| Directions |
When the string "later" appears in a line of the records, show the whole line.

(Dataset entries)
▼▼▼

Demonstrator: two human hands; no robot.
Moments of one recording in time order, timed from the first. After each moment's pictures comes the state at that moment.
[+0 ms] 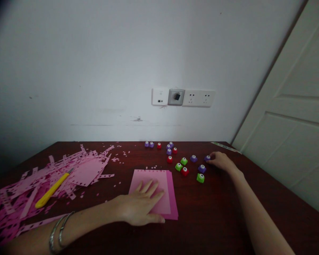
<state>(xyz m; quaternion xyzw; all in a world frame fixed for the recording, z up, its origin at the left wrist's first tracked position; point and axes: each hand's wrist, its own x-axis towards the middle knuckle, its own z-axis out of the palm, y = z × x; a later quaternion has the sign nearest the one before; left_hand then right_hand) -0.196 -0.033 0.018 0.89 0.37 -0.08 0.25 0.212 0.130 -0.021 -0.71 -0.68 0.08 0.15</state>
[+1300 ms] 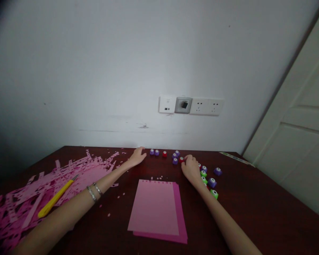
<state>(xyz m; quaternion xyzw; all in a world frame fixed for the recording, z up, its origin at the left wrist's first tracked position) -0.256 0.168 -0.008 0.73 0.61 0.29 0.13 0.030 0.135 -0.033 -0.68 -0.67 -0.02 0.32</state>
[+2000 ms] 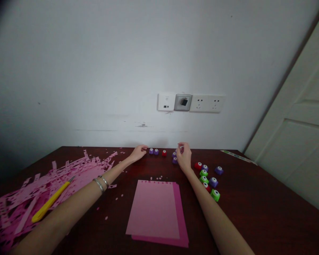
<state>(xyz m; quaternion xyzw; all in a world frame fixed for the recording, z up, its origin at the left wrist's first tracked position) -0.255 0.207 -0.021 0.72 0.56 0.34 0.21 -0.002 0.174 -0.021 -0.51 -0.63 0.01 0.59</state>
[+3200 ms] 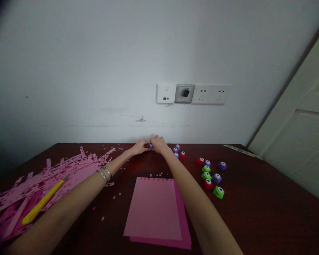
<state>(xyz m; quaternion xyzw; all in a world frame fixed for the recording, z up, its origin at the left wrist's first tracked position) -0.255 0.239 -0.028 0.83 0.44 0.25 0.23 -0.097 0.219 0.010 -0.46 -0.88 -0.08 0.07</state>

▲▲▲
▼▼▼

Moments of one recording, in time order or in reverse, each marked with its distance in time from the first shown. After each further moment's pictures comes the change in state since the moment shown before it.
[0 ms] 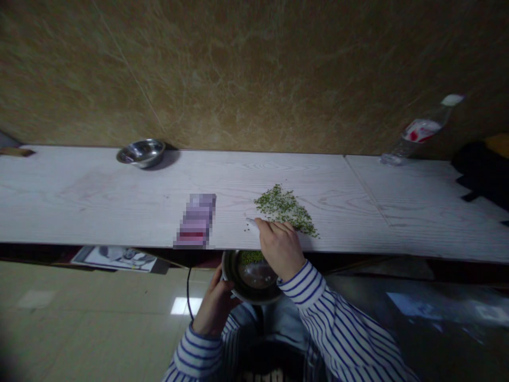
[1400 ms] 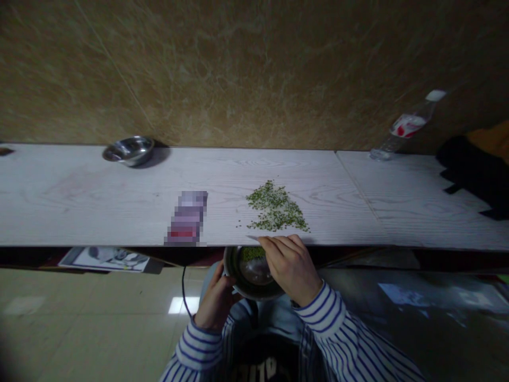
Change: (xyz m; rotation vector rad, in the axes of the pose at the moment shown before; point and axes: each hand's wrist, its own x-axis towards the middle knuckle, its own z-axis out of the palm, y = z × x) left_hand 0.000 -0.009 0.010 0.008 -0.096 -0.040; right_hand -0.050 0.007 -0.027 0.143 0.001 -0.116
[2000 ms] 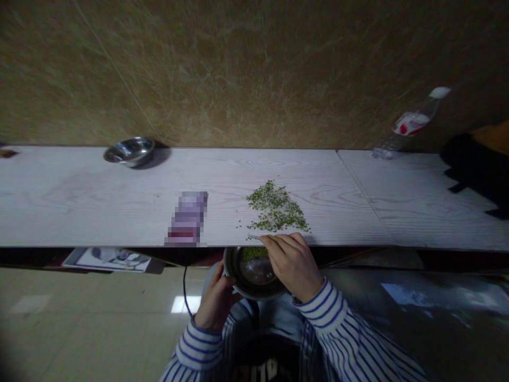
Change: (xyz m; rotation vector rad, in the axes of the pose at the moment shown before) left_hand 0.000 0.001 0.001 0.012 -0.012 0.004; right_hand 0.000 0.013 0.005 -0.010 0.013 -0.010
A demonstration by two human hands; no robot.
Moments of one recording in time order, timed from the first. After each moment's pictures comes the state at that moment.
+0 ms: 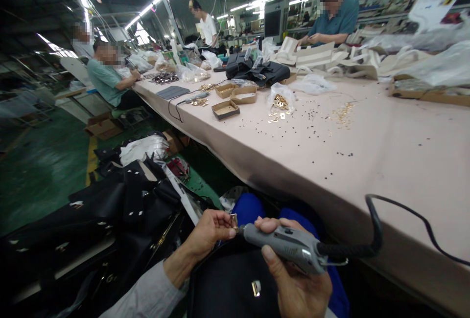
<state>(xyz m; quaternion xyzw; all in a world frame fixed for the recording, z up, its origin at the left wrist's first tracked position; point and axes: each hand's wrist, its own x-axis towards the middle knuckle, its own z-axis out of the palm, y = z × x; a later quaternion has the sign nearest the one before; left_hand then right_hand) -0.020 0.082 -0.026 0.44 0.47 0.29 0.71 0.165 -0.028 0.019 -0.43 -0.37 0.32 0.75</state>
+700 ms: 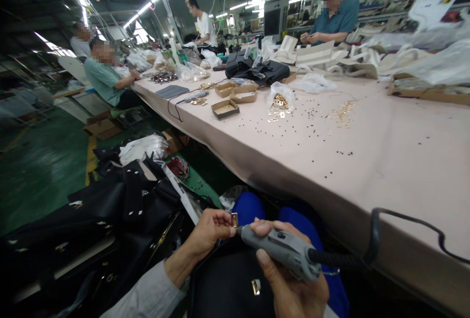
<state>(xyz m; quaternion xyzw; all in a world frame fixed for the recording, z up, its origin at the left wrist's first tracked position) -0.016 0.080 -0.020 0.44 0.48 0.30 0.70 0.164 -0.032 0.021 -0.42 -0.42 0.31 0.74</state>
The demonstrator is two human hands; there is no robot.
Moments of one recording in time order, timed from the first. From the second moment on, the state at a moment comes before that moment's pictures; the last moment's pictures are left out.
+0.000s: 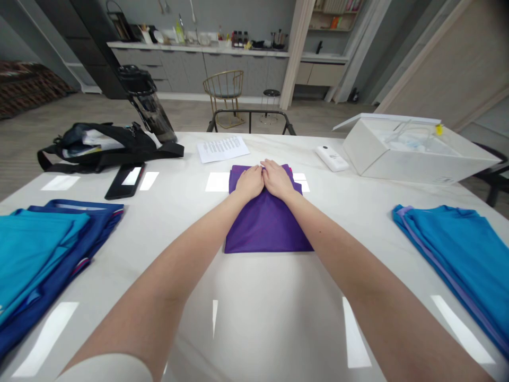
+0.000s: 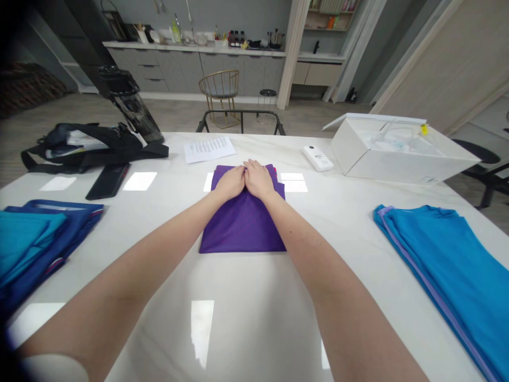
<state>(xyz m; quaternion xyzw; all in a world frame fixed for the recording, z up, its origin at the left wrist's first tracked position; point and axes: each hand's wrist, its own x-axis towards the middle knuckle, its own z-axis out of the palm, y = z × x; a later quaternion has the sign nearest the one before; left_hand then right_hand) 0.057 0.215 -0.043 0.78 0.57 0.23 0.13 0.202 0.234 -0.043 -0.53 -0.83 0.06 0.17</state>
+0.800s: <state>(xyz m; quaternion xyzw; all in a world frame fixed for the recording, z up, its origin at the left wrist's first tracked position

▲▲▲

| Task solution |
<state>(xyz m; quaternion xyzw; all in a world frame fixed for the recording, z up, its origin at the left wrist's first tracked position; point and axes: each hand's wrist, its own x-axis towards the middle knuckle, its own z-axis out of the palm, y = z × x; a later quaternion has the sign nearest the one before; left_hand then right_hand) -0.196 -0.033 0.018 0.89 0.37 -0.08 0.25 0.212 0.130 -0.021 -0.71 -0.68 0.08 0.15</state>
<state>(xyz m; quaternion xyzw; all in a world frame fixed for the recording, z up, its origin at the left wrist's first tracked position; point and axes: each hand's wrist, its own x-axis towards the middle knuckle, its own z-axis out of the palm, y = z × x; a later quaternion has the sign nearest the one before; left_hand then right_hand) -0.020 0.082 -0.026 0.44 0.47 0.29 0.71 0.165 -0.028 0.019 -0.43 -0.37 0.32 0.75</state>
<state>(xyz m; quaternion xyzw; all in a world frame fixed for the recording, z up, its origin at the left wrist's first tracked position; point and axes: each hand's wrist, its own x-axis towards the middle knuckle, its own z-axis out of the palm, y = z × x; a later quaternion has the sign nearest the one before; left_hand then right_hand) 0.057 0.215 -0.043 0.78 0.57 0.23 0.13 0.202 0.234 -0.043 -0.53 -0.83 0.06 0.17</state>

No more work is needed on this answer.